Centered in Marmaray, Mr. Marín described the project as “the most ambitious infrastructure project in Turkey to date and one of the most emblematic worldwide for its complexity and magnitude.” The contract budget amounts to €932.8 million (without VAT), making it one of the largest contracts signed by OHL in all time. OHL is leader, with a 70% interest, of the joint venture formed for this purpose with the Spanish railway signaling company, Dimetronic . The work contracted includes all the design, the complete replacement of two existing tracks and their replacement with three new tracks over 63 km of the 77 km of the project, the renovation and construction of 36 stations, the construction of 130 structures, two operation and control centers, garages and workshops, renovation of all electromechanical systems (power supply, catenary, signaling, telecommunication and ticketing systems) along the 77 km of the project, the commissioning of the project and maintenance for two years.

The contracting agency is the Directorate General of Construction Railways, Ports and Airports (DLH) of the Ministry of Transport of Turkey. The project benefits from the financing of the Council of Europe Development Bank with 80% and the European Investment Bank with the remaining 20%.

The Marmaray project, according to the OHL Construction CEO, “combines the latest railway technology for the preservation of historic monuments. In the execution of the project, among other works, OHL must rehabilitate and preserve historic structures and stations”. With respect to timing, it is expected that the first train will cross the Bosporus Strait on October 29, 2013, coinciding with the celebration of the ninetieth anniversary of the modern Republic of Turkey.

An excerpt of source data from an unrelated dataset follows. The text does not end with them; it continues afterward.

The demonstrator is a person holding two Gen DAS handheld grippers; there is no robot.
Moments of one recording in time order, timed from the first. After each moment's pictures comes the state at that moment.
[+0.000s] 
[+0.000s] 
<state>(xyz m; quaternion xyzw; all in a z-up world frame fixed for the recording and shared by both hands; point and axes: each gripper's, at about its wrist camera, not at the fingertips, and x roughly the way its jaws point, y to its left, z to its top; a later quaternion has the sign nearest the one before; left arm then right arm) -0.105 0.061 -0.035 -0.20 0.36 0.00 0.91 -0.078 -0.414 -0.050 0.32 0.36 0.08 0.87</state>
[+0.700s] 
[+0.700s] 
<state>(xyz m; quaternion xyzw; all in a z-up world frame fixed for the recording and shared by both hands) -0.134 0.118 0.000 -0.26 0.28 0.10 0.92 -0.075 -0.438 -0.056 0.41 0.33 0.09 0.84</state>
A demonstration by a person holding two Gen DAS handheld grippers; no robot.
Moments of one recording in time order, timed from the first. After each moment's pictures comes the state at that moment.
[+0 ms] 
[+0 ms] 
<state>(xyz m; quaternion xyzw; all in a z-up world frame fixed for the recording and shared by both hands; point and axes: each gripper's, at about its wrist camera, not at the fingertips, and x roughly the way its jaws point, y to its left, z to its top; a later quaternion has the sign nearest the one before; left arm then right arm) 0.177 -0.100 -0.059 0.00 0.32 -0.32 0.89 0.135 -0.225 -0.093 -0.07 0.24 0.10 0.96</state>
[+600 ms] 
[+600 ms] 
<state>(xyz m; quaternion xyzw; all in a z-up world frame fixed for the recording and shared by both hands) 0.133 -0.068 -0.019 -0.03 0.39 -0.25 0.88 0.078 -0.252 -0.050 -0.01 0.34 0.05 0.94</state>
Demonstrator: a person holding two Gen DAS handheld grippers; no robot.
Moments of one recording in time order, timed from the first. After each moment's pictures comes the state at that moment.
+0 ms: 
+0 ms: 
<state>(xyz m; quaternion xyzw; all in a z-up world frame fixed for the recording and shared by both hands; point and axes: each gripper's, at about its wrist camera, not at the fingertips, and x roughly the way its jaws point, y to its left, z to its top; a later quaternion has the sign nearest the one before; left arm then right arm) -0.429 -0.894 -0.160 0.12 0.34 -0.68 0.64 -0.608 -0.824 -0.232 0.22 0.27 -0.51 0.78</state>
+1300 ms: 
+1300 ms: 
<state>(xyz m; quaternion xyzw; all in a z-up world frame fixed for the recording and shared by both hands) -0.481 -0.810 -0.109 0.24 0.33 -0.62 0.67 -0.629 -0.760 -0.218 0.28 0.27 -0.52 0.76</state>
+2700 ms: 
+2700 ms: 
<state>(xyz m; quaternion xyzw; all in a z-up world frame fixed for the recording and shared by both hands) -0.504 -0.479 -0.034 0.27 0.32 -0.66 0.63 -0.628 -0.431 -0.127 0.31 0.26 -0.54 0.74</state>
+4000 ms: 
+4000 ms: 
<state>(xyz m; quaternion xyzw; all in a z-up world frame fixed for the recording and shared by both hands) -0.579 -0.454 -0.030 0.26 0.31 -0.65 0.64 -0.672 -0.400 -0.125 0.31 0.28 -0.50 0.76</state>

Commitment to internationalization

The major success stories garnered by OHL abroad are the fruits of the strategy adopted and published in 2002, a strategy that focuses on staying out of any traditional real estate activity, in anticipation of the current crisis, and a firm commitment to internationalization as a growth driver.

Currently, OHL is present in 30 countries on five continents and 93% of its EBITDA and 90% of its backlog is derived outside of Spain. The policy in place since 2002 has allowed for average annual growth in short-term international construction backlog of around 30%.